Hoy es el día de las estrellas, día de la ilusión del que cree en lo maravilloso, del que entiende el asombro que hay en aquel dicho japonés: “Cuando una flor nace, el universo entero se hace primavera”. Día del que sabe apreciar la grandeza de lo pequeño. Del que no desprecia la luz vacilante de la estrella de la Fe, y sabe aceptar en un Niño a Dios, y con alegría se pone a sus pies y le entrega todo lo que tiene, como los Magos.

Cuántos hombres han querido ver a Dios a la luz del sol de mediodía y no han conseguido más que quemarse la retina, sin caer en la cuenta que Dios es demasiada luz para que quepa en nuestro entendimiento y que necesitamos de la mediación de la estrella de la Fe para llegar a Él sin abrasarnos. A veces decimos que nos falta Fe, lo que nos falta es sencillez de niño para aceptar la estrella que lleva a Dios y aceptar a Dios bajo la forma de Niño.
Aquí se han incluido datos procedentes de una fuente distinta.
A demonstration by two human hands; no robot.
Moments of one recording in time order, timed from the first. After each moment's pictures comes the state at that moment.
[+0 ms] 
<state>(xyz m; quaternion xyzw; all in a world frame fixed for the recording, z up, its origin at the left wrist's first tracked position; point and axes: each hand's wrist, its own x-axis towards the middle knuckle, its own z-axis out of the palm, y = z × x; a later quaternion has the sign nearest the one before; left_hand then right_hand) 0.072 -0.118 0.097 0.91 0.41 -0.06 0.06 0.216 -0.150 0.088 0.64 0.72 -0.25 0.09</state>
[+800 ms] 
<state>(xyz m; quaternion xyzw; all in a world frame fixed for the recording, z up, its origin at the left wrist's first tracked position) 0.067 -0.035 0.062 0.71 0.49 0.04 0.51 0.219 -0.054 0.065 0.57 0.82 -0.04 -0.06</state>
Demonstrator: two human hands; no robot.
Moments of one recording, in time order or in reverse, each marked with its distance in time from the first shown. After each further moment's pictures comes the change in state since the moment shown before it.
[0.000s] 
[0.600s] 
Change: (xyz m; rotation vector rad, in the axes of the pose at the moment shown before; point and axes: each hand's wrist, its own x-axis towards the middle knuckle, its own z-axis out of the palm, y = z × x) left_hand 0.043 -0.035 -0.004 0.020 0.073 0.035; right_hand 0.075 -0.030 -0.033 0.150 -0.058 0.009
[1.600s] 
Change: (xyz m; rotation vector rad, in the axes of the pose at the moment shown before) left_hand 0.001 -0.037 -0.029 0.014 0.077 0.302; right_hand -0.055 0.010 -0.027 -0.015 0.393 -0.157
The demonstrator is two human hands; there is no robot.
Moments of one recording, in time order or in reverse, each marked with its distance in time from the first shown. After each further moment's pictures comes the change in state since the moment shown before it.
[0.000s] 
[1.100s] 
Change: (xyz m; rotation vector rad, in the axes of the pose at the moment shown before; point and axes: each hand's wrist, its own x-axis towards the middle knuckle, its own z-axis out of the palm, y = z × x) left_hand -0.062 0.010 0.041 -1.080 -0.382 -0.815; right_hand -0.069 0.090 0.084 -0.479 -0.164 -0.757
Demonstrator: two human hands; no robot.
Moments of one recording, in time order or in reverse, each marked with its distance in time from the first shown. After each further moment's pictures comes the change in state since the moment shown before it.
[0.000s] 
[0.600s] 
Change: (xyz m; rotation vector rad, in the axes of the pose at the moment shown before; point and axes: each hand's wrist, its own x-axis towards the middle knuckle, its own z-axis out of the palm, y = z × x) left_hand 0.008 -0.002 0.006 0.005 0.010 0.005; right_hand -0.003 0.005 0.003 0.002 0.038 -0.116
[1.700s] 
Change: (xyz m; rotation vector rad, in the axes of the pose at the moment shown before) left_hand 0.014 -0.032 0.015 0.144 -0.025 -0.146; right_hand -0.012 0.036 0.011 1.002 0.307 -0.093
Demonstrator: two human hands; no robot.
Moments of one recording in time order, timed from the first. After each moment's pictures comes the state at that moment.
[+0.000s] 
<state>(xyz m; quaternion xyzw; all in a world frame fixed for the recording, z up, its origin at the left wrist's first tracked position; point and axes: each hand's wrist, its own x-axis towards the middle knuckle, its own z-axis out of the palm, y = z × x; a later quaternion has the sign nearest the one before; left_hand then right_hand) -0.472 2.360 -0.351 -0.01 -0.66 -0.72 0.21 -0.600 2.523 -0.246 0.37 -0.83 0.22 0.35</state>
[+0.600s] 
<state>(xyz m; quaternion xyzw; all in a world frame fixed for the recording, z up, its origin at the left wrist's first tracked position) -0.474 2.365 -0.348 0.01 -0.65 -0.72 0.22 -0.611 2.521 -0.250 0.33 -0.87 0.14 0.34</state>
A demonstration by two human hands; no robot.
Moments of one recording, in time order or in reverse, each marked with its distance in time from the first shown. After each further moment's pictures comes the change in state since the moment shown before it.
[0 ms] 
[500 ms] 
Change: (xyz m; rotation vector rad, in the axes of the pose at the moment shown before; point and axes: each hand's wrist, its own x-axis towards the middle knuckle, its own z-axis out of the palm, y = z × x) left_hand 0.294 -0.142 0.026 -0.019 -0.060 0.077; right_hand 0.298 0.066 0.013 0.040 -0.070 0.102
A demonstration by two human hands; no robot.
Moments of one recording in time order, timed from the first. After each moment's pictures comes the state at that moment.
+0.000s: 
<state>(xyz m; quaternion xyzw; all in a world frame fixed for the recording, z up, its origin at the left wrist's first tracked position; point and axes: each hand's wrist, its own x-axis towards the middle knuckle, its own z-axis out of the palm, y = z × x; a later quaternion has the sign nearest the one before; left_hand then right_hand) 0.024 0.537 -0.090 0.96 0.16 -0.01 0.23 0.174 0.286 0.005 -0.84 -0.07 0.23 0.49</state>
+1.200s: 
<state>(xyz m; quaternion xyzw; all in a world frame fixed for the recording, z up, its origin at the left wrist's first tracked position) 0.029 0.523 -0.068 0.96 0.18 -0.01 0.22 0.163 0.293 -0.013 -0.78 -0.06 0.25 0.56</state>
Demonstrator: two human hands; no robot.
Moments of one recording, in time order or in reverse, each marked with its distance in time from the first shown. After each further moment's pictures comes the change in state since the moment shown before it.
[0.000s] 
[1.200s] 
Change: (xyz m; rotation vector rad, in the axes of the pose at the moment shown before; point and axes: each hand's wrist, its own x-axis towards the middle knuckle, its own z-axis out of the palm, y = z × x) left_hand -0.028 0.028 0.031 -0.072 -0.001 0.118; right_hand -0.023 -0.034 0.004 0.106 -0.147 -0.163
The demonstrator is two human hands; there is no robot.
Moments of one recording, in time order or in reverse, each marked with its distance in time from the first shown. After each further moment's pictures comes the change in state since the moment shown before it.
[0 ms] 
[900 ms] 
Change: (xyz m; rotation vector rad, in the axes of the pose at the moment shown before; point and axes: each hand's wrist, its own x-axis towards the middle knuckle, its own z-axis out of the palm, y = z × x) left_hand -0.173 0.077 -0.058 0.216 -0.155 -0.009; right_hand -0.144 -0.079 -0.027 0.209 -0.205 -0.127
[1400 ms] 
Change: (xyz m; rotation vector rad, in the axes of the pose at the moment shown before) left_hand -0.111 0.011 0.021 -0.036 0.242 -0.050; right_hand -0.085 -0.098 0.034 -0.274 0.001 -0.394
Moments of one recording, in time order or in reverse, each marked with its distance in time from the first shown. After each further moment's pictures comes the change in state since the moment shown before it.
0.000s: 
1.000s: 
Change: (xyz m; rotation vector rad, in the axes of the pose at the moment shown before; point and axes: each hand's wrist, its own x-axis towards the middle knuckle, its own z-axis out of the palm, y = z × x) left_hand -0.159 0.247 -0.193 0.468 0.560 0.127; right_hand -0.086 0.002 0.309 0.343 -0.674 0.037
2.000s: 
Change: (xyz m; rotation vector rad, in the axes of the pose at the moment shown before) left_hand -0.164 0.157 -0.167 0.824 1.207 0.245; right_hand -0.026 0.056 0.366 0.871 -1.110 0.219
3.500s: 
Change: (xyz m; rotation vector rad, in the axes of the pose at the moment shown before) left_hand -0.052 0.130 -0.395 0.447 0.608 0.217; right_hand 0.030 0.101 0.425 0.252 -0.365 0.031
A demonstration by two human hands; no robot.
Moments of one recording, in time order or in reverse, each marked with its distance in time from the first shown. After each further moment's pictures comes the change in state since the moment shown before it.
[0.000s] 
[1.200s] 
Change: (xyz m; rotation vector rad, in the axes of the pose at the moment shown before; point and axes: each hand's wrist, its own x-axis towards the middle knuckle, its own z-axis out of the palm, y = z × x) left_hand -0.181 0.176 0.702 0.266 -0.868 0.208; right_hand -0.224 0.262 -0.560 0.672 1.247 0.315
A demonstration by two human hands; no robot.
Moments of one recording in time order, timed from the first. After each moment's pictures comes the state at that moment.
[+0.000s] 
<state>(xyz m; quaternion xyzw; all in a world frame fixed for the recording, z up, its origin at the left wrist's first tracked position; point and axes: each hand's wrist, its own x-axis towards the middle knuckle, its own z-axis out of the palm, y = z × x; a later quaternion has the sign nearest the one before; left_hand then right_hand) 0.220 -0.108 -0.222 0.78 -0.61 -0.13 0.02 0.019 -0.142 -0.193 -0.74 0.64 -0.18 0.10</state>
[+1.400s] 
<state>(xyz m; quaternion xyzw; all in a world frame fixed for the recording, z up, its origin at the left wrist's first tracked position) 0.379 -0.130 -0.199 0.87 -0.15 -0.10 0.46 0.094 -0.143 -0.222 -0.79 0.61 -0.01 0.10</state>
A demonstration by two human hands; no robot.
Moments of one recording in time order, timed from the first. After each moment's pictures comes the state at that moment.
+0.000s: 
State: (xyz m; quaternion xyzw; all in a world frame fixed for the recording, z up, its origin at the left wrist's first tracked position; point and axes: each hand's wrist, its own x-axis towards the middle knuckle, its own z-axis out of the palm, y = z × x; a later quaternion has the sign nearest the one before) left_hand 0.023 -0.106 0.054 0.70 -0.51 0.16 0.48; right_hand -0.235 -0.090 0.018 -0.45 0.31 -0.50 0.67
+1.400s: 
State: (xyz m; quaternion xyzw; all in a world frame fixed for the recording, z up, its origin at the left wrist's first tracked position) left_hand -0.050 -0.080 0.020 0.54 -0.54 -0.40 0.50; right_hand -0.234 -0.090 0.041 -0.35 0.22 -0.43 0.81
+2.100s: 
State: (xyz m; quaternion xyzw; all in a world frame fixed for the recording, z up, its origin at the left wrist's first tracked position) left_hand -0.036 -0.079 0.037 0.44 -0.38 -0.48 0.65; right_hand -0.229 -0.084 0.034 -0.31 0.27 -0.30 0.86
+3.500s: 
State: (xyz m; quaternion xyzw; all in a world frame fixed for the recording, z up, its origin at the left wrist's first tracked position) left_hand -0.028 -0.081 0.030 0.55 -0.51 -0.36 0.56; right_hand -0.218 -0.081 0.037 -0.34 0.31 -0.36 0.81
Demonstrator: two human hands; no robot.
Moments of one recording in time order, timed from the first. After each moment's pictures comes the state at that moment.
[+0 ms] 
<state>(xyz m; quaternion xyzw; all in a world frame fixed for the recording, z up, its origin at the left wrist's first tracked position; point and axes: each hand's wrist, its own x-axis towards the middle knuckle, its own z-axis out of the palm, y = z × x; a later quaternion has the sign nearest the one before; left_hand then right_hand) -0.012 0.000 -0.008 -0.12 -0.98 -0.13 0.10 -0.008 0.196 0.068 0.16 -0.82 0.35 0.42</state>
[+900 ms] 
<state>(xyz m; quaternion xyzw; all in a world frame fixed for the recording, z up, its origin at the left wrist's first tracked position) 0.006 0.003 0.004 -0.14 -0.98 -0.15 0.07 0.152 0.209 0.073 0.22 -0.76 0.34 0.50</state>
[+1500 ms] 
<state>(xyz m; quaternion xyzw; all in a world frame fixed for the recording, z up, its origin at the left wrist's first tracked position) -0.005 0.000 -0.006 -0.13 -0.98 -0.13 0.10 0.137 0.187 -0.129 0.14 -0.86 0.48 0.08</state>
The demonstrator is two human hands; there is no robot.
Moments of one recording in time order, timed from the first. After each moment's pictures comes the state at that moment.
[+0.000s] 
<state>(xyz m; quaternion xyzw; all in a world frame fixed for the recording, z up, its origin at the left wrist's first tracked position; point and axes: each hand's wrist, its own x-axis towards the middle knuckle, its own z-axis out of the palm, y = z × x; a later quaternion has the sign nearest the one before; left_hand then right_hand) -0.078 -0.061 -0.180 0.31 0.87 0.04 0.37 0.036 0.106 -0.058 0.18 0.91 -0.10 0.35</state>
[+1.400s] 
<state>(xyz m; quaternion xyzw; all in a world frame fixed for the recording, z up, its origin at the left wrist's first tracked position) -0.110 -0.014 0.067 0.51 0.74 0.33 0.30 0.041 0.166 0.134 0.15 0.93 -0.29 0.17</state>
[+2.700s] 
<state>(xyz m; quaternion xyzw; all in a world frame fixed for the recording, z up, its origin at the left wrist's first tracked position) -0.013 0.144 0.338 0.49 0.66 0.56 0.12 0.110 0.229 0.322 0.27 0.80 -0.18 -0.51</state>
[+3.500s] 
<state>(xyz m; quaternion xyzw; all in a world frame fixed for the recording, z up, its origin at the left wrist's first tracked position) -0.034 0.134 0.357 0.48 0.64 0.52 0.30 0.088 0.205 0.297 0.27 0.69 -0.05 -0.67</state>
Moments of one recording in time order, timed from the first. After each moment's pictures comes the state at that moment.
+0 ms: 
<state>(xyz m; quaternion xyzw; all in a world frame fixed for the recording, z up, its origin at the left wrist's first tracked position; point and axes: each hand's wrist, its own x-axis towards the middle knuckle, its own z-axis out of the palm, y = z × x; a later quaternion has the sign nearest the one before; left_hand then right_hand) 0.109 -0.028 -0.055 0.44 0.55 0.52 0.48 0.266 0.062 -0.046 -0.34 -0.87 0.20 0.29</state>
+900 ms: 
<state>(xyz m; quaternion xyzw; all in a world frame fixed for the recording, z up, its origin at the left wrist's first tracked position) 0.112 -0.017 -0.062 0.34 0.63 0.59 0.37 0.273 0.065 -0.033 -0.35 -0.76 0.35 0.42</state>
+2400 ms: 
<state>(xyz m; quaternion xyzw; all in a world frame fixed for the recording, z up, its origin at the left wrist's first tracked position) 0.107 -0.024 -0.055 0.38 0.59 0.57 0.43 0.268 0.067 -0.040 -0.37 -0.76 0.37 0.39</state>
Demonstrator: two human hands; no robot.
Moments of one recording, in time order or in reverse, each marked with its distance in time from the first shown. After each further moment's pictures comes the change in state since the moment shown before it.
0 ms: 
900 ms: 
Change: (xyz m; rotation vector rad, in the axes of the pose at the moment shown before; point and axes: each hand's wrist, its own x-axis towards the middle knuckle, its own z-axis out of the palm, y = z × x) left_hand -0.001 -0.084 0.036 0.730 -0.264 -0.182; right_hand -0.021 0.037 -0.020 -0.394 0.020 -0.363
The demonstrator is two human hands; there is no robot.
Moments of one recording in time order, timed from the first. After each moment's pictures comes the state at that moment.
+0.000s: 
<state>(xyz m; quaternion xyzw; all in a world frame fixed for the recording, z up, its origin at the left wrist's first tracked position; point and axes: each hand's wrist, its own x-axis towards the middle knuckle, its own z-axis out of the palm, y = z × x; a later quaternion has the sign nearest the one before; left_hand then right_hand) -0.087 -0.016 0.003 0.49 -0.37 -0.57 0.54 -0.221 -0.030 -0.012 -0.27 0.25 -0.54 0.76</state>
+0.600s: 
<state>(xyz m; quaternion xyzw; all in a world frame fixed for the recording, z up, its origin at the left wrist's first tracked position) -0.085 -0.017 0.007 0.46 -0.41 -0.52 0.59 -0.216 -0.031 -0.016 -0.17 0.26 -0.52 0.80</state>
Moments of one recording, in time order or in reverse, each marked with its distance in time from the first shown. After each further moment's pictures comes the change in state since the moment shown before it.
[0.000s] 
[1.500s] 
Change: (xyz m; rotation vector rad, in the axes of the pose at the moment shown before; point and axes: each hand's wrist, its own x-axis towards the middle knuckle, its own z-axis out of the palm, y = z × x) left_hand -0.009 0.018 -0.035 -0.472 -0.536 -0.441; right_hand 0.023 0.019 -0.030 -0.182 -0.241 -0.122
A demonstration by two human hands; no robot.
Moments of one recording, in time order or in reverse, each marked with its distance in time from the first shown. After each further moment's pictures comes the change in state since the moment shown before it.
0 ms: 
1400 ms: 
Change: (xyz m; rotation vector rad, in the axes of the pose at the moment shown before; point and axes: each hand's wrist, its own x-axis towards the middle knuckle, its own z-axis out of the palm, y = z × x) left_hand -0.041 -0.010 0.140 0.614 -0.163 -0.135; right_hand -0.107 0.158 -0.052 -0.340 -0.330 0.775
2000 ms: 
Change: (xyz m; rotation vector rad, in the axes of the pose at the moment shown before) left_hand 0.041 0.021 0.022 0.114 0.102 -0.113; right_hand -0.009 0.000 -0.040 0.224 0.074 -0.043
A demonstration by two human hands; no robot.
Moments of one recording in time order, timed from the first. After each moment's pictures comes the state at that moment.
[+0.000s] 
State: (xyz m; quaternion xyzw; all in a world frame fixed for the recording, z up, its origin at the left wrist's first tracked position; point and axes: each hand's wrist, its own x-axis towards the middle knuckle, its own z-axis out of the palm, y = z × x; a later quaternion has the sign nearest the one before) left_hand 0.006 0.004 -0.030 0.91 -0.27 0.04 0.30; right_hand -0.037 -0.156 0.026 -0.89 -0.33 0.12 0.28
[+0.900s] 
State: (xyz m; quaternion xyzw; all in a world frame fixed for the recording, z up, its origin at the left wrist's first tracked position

San Ignacio nos invita a entrar en casa de José y María, junto con los Magos y que hablemos con el Niño Dios. Y le digamos: “Señor, también yo vengo caminando por el desierto de la vida, tratando de seguir la estrella de la Fe, que se me oculta con frecuencia; sin embargo aquí me tienes creyendo en Ti como en mi Dios,  no me da vergüenza admitirlo, aunque muchos te nieguen.

Yo no tengo nada que ofrecerte como estos Reyes. Sólo te entrego en propia mano mi carta a los Reyes. Como eres pequeño y no sabes leer te digo lo que te pongo en ella: Te pido que me hagas niño, niño que se confíe totalmente a su Padre Dios, niño que crea y espere en Ti sin límites, niño que pase por el mundo dando cariño y sonrisas, confiando en que hay todavía bondad en los hombres de buena voluntad.

Agranda la puerta, Padre, porque no puedo pasar, la hiciste para los niños, yo he crecido a mi pesar, si no me agrandas la puerta, achícame por piedad, vuélveme a la edad bendita en que vivir es soñar.